■ WHAT THE EXERCISE ASKS ■
The lines from the first line of the entries through the line containing "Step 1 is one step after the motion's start" are to be repeated exactly, with both of those lines included.

■ DATA FOR ANALYSIS ■
------------------------------------
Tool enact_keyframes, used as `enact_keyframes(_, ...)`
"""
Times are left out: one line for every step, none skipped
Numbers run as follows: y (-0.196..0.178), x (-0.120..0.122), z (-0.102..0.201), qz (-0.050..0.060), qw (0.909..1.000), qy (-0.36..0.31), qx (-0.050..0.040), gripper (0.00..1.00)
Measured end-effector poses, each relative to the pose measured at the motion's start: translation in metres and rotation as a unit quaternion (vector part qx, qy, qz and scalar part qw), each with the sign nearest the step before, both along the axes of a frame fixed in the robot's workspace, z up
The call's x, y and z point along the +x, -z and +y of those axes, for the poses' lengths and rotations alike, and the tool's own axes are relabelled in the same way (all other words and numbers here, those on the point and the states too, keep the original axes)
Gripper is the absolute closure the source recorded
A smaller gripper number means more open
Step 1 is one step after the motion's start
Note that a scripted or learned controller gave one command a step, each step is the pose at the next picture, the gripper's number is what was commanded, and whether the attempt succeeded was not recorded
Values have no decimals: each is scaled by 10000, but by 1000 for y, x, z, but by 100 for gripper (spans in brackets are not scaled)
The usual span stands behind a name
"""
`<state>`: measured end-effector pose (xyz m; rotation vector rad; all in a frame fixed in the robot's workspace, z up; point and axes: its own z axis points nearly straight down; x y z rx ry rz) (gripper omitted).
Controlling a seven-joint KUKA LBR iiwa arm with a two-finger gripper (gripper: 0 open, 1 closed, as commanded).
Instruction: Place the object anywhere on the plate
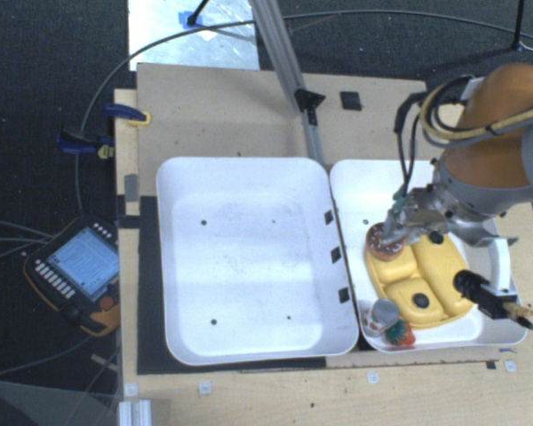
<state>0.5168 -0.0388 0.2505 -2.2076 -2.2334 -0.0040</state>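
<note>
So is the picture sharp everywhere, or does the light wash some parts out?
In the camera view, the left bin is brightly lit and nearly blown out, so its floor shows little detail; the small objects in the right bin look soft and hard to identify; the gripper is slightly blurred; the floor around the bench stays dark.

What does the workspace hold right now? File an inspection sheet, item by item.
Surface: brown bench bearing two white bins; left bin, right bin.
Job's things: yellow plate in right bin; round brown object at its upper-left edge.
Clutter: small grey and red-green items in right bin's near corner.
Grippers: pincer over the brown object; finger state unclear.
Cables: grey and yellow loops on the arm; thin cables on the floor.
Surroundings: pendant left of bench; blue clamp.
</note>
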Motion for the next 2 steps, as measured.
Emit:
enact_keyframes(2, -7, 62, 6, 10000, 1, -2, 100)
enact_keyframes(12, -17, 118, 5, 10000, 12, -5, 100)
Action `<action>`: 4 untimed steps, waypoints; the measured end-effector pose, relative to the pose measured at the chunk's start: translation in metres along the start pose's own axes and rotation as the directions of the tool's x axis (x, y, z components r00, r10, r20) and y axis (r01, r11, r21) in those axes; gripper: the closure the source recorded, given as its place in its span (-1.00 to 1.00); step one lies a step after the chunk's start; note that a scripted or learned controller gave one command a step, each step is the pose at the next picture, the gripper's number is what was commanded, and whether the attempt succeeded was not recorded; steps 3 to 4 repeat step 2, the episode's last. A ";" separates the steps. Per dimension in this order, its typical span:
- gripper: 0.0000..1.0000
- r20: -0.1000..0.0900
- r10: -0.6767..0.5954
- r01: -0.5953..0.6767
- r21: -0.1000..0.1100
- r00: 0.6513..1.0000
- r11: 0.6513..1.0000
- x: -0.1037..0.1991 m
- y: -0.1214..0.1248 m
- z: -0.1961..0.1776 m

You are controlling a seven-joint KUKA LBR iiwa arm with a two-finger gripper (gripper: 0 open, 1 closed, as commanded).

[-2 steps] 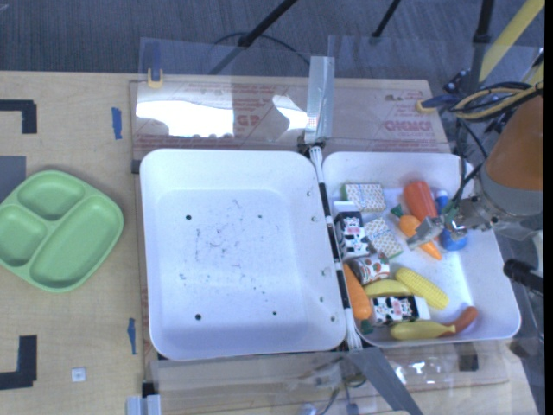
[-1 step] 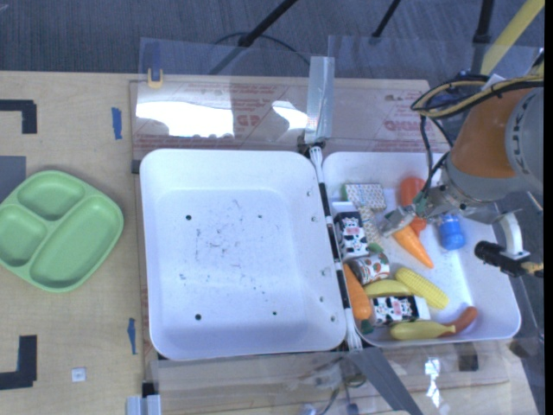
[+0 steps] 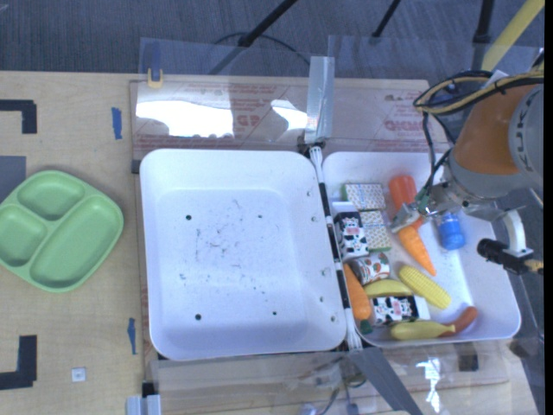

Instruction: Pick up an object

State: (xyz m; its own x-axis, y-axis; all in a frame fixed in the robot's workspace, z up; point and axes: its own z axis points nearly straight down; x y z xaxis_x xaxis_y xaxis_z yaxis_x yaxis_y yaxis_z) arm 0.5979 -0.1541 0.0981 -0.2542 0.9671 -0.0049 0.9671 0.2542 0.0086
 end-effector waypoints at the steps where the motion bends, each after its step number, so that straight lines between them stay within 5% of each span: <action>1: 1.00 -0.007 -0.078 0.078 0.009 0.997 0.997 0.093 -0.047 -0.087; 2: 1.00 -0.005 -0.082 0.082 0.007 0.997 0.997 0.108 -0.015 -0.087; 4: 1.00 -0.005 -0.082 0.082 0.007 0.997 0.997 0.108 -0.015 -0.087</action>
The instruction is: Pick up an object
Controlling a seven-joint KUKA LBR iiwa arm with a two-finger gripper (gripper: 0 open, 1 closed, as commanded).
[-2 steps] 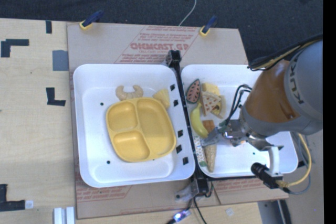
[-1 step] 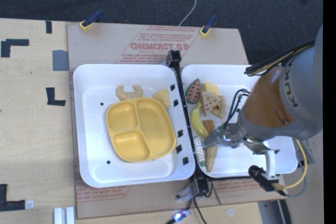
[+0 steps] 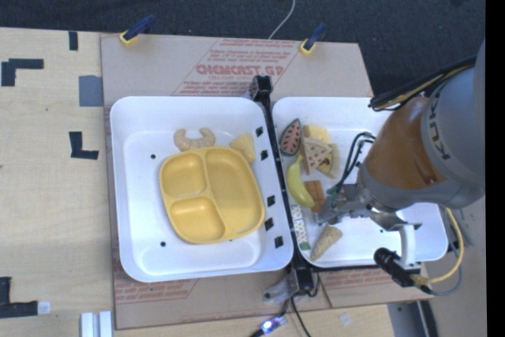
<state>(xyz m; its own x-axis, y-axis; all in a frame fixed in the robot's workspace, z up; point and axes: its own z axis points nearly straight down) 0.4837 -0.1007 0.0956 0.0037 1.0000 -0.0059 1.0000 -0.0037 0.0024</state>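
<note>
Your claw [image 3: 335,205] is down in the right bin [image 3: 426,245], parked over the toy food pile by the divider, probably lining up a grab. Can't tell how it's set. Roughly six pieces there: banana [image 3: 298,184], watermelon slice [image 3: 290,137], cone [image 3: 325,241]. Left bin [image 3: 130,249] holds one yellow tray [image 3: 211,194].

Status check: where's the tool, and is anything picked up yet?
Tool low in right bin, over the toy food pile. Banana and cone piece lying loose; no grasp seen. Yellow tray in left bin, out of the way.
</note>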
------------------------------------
■ SOLVED EXERCISE ■
Tool enact_keyframes, used as `enact_keyframes(_, ...)`
"""
Times are left out: one line for every step, none skipped
Numbers run as follows: y (-0.196..0.178), x (-0.120..0.122), z (-0.102..0.201), qz (-0.050..0.060), qw (0.909..1.000), qy (-0.36..0.31), qx (-0.050..0.040), gripper (0.00..1.00)
Measured end-effector poses, each relative to the pose measured at the motion's start: translation in metres and rotation as a unit quaternion (vector part qx, qy, qz and scalar part qw), each with the sign nearest the step before, both along the axes of a frame fixed in the robot's workspace, z up
The call's x, y and z point along the +x, -z and +y of those axes, for the poses' lengths and rotations alike, and the tool's own axes are relabelled in the same way (all other words and numbers here, those on the point and the states too, keep the original axes)
Gripper is the absolute closure the source recorded
A smaller gripper number means more open
Step 1 is one step after the motion's start

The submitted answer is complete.